The opinion of the district court which reversed Gulf's summary judgment is hereby quashed, and the cause is remanded for further proceedings not inconsistent herewith.

It is so ordered.

*517 ALDERMAN, C.J., and ADKINS, BOYD, OVERTON, McDONALD and SHAW, JJ., concur.

NOTES

[1] The district court posed the following factual situation:

A time comes at the end of the policy period when it may well be impossible for the insured to notify the company of a claim. The extreme case would involve the receipt of a claim by the insured minutes before the midnight expiration of the term on the last day thereof.

419 So.2d at 1110 (emphasis supplied). Without deciding the issue at this time, we believe that under the circumstances a "reasonable time" would not be germane to a claims-made contract; instead, if an impossibility prevented notice being given to an insurer at the very end of the policy period, it may well be that an insured would be relieved of giving notice during the period of such impossibility. In most instances, this would be measurably shorter than a "reasonable" period of time. That issue is not before us, however, and we decline to fully address it.

[2] That section reads:

In the event of termination of insurance either by non-renewal or cancellation of this policy, or termination of an extended discovery period, the Named Insured shall have the right upon payment of an additional premium (to be computed in accordance with the Company's rules, rates, rating plans and premiums applicable on the effective date of the endorsement) to have issued an endorsement(s) providing additional EXTENDED DISCOVERY PERIOD(S) in which claims otherwise covered by this policy may be reported.
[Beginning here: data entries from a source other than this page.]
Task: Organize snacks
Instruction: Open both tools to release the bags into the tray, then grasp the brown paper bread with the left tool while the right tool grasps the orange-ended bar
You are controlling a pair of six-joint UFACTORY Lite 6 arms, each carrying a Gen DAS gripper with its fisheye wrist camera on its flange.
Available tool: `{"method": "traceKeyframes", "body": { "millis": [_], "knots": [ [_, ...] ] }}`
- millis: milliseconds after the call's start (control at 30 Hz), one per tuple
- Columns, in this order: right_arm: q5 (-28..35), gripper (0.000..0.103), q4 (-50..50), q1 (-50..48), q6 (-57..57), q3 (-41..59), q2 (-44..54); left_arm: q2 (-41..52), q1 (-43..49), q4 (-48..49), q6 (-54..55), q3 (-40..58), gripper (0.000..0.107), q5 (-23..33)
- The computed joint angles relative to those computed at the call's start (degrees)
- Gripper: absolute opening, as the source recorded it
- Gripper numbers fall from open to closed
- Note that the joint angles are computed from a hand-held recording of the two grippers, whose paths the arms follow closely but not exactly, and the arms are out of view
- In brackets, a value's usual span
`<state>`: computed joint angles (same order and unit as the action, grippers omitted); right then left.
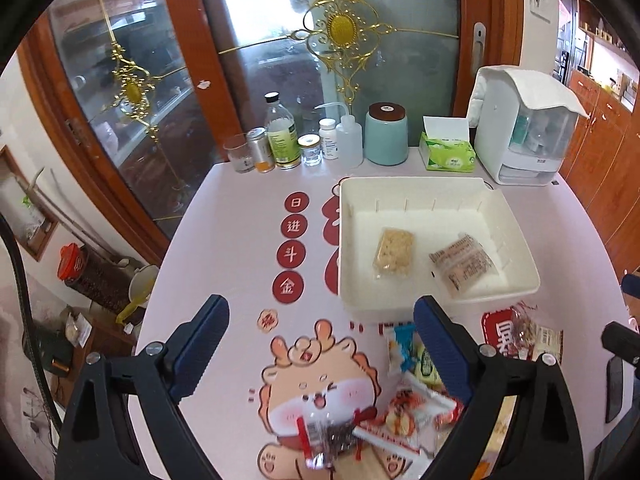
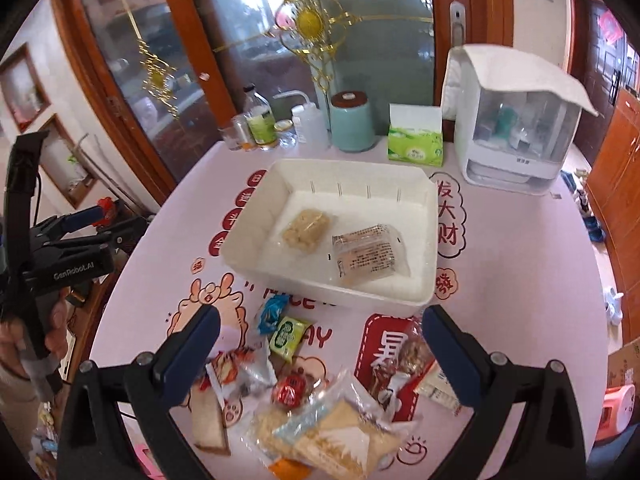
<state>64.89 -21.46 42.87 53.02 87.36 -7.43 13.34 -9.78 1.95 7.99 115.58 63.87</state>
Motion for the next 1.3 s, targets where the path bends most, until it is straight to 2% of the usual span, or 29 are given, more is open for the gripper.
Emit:
{"method": "traceKeyframes", "body": {
  "millis": [167,300,467,667,733,867,1000,1133,1300],
  "knots": [
    [5.01,0.101,-3.70,7.47,4.55,-2.55,-4.33,-10.27,2.15,-0.89,1.44,-10.64,0.094,-0.92],
    [5.73,0.101,-5.75,13.16,8.55,-7.88,-8.77,-18.01,3.85,-1.57,2.80,-20.10,0.094,-2.10],
    [6.74,0.101,-9.12,21.79,17.28,-17.04,-13.56,-30.23,4.41,0.96,3.53,-39.26,0.096,-8.03],
    [5.59,0.101,-9.71,28.69,26.78,-30.34,-17.00,-40.63,5.96,3.20,4.89,-60.27,0.096,-12.78],
    [4.06,0.100,-9.54,31.34,30.39,-33.86,-17.47,-43.16,7.15,2.96,6.06,-66.22,0.096,-13.30],
    [-3.90,0.084,-6.76,36.09,34.25,-40.91,-16.61,-46.63,10.51,2.94,7.64,-77.54,0.096,-14.37],
    [-13.82,0.076,-4.12,37.78,32.60,-43.90,-10.50,-46.46,13.64,-0.28,8.89,-83.56,0.096,-15.58],
    [-21.77,0.074,-2.87,37.30,29.90,-42.24,-0.86,-45.76,16.24,-6.25,10.91,-87.36,0.096,-17.37],
    [-25.59,0.074,-1.75,35.24,25.27,-37.77,8.58,-40.85,14.36,-10.52,8.52,-88.95,0.096,-21.63]
  ]
}}
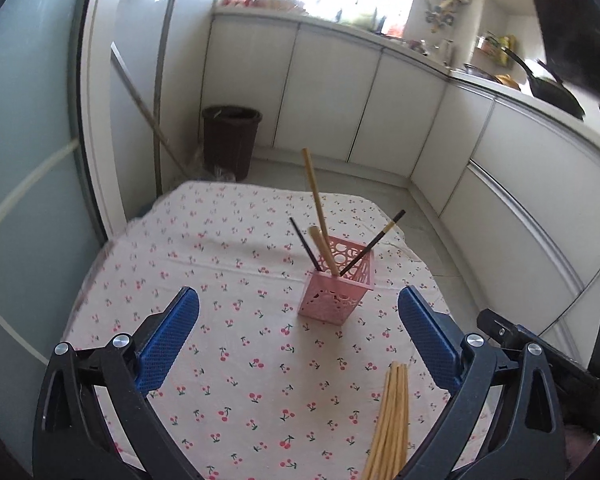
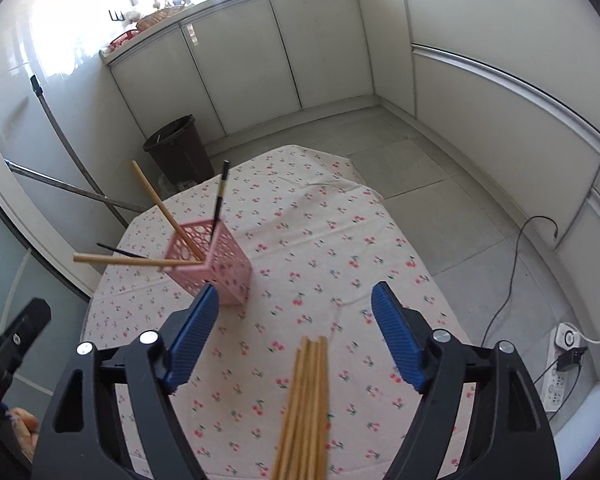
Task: Organize utensils
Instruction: 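Move the open right tool back toward the chopstick bundle, then lower both open tools down to the wooden chopstick bundle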
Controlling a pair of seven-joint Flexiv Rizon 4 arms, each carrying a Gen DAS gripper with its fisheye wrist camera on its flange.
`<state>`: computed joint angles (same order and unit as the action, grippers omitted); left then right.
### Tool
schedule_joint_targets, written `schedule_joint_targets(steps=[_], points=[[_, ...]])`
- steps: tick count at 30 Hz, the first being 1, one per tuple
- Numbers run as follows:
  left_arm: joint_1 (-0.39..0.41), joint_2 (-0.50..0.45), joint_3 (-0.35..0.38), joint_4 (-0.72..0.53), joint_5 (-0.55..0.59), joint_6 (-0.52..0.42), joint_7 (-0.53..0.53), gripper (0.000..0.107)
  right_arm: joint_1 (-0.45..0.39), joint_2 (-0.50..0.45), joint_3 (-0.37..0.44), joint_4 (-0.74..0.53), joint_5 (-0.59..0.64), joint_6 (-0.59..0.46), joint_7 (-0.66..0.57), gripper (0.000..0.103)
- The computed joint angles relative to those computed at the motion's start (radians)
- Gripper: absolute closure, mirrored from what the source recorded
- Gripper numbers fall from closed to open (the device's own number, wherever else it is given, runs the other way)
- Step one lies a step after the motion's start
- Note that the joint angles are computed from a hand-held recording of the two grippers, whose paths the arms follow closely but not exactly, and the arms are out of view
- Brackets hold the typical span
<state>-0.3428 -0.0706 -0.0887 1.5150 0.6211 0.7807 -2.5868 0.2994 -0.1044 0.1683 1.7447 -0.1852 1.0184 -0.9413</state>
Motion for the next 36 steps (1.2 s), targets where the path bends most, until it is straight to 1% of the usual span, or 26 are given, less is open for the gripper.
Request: schedule_joint_targets(steps=[2,3,4,6,8,9,11,12,13,14,15,16,18,19,20,21,22,23,25,27,30,32,34,36], points=[[-0.017,-0.015,-0.013,-0.02,0.041,-0.033,0.004,0.011,-0.011,0.028,-0.003,0.049,-0.011,0.027,0.003,0.021],[-0.02,-0.021,-0.014,-0.02,0.037,-0.031,0.012,0.011,-0.017,0.041,-0.004,0.072,-0.017,0.043,0.006,0.017],[-0.02,-0.03,-0.014,-0.014,0.016,-0.011,0.035,0.011,-0.023,0.054,-0.006,0.094,-0.028,0.055,0.013,0.015],[-0.023,-0.048,-0.015,-0.01,-0.039,-0.001,0.086,0.011,-0.033,0.074,-0.007,0.117,-0.032,0.064,0.02,0.014],[-0.022,-0.071,-0.015,-0.004,-0.117,0.013,0.152,0.011,-0.049,0.103,-0.009,0.15,-0.015,0.095,0.027,0.011],[-0.026,-0.081,-0.014,-0.005,-0.139,0.019,0.171,0.011,-0.057,0.115,-0.01,0.164,-0.006,0.112,0.034,0.008],[-0.038,-0.11,-0.014,-0.027,-0.173,0.006,0.219,0.011,-0.071,0.14,-0.015,0.184,0.05,0.128,0.025,0.007],[-0.045,-0.124,-0.013,-0.043,-0.184,-0.011,0.243,0.011,-0.08,0.142,-0.007,0.169,0.12,0.114,-0.022,0.007],[-0.054,-0.147,-0.013,-0.069,-0.196,-0.046,0.269,0.011,-0.061,0.146,-0.026,0.14,0.256,0.073,-0.106,0.007],[-0.06,-0.167,-0.013,-0.086,-0.218,-0.066,0.296,0.011,-0.059,0.146,-0.035,0.112,0.359,0.029,-0.163,0.007],[-0.064,-0.186,-0.014,-0.1,-0.246,-0.082,0.322,0.011,-0.063,0.143,-0.043,0.088,0.432,-0.011,-0.191,0.007],[-0.067,-0.21,-0.017,-0.116,-0.283,-0.098,0.348,0.011,-0.068,0.139,-0.046,0.075,0.469,-0.032,-0.199,0.007],[-0.08,-0.248,-0.011,-0.152,-0.323,-0.143,0.386,0.011,-0.087,0.128,-0.059,0.045,0.55,-0.099,-0.196,0.007],[-0.085,-0.272,-0.013,-0.176,-0.344,-0.172,0.425,0.011,-0.098,0.123,-0.065,0.034,0.588,-0.127,-0.189,0.007],[-0.09,-0.296,-0.013,-0.203,-0.36,-0.203,0.462,0.011,-0.112,0.115,-0.075,0.017,0.65,-0.165,-0.181,0.007],[-0.098,-0.311,-0.007,-0.222,-0.368,-0.223,0.48,0.011,-0.128,0.107,-0.083,0.003,0.718,-0.198,-0.182,0.007],[-0.104,-0.335,-0.005,-0.251,-0.382,-0.252,0.502,0.011,-0.149,0.095,-0.097,-0.022,0.824,-0.251,-0.196,0.007],[-0.105,-0.353,-0.002,-0.269,-0.4,-0.269,0.52,0.011,-0.167,0.087,-0.101,-0.035,0.891,-0.288,-0.208,0.007],[-0.098,-0.392,0.0,-0.297,-0.455,-0.299,0.554,0.011,-0.207,0.061,-0.111,-0.066,1.055,-0.385,-0.239,0.007],[-0.104,-0.423,0.016,-0.333,-0.473,-0.349,0.554,0.011,-0.232,0.041,-0.105,-0.084,1.118,-0.448,-0.245,0.007],[-0.1,-0.459,0.029,-0.368,-0.507,-0.387,0.545,0.011,-0.254,0.024,-0.089,-0.096,1.154,-0.491,-0.243,0.007],[-0.104,-0.482,0.039,-0.406,-0.51,-0.431,0.544,0.011,-0.255,0.024,-0.079,-0.099,1.136,-0.481,-0.231,0.007],[-0.102,-0.513,0.046,-0.463,-0.526,-0.512,0.528,0.011,-0.257,0.022,-0.074,-0.104,1.119,-0.478,-0.229,0.007],[-0.078,-0.525,0.039,-0.462,-0.58,-0.521,0.51,0.011,-0.255,0.018,-0.07,-0.115,1.089,-0.501,-0.231,0.007]])
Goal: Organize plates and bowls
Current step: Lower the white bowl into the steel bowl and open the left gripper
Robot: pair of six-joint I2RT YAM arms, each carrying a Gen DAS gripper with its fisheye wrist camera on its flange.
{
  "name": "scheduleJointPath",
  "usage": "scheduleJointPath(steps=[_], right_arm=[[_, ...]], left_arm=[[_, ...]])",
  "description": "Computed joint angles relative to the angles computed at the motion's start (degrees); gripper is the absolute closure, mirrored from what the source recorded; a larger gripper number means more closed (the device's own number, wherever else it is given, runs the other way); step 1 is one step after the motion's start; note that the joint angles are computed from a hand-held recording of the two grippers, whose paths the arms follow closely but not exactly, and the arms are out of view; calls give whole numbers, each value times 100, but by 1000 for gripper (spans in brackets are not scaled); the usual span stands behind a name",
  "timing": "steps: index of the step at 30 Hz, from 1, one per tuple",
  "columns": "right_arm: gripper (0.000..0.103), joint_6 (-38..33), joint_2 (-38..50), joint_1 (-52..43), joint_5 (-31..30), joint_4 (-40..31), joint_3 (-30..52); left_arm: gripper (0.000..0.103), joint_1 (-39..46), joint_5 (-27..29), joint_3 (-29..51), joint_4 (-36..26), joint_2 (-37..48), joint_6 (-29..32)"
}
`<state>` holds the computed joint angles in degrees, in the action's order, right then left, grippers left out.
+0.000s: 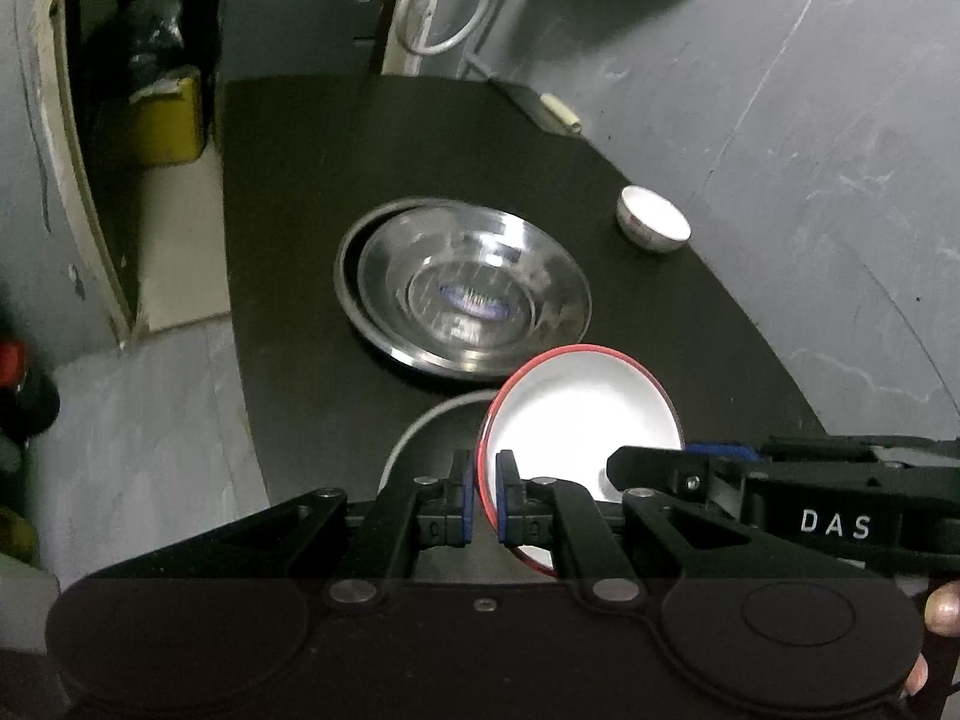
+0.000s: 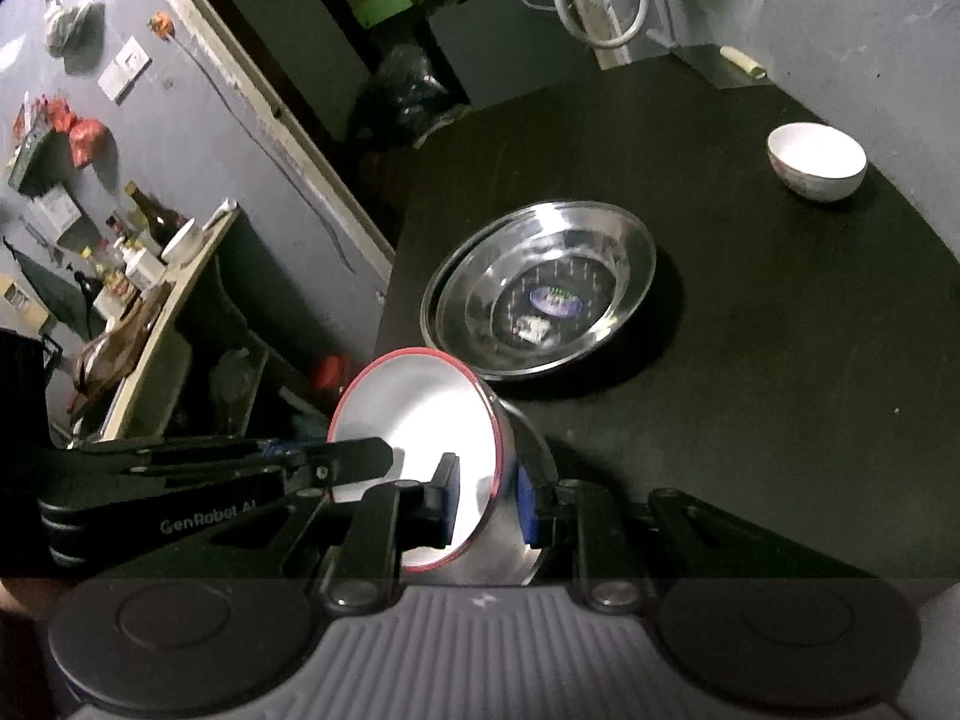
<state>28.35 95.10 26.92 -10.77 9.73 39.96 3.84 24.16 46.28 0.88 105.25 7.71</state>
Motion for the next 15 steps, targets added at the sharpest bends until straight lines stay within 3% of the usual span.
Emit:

The limits of liability at the time this insurance is terminated shall be the limits applicable to each extended discovery period. Such right hereunder must, however, be exercised by the Named Insured by written notice not later than thirty (30) days after such termination date.

[3] This right was available to Dolan at the time it notified LPLIC of the claim in question on December 6, 1979 and for a period of two weeks thereafter.